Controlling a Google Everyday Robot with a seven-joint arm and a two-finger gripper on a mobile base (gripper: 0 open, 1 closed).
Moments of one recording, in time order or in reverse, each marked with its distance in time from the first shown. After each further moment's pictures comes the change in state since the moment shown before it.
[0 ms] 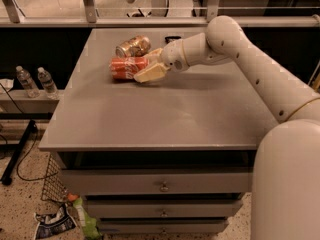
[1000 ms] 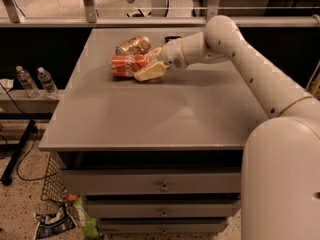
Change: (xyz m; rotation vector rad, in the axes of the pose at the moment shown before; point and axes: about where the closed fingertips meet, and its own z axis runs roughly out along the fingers) arm 0.005 -0.017 0.006 0.000 -0.003 0.005
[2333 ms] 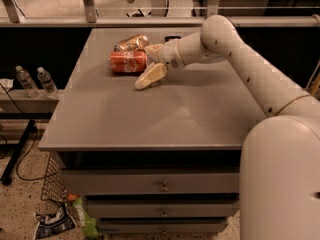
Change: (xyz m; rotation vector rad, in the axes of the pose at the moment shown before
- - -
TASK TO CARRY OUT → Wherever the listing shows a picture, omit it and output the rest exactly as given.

ANSWER SECTION →
Controlling a Google Everyday Robot with a seven-joint arm and a two-finger gripper on a mobile base (gripper: 0 open, 1 closed).
Moments of one recording, in time order or in reverse, each marked with its distance in time from the first shown. After each further moment's pictures comes the change in state since the moment shown before it.
[0 ms] 
[1000 ms] 
Change: (xyz m; rotation vector rad, in the axes of the pose at the moment shown before; point and axes: about where the closed fingertips meet, and its own z axis runs roughly out along the fingers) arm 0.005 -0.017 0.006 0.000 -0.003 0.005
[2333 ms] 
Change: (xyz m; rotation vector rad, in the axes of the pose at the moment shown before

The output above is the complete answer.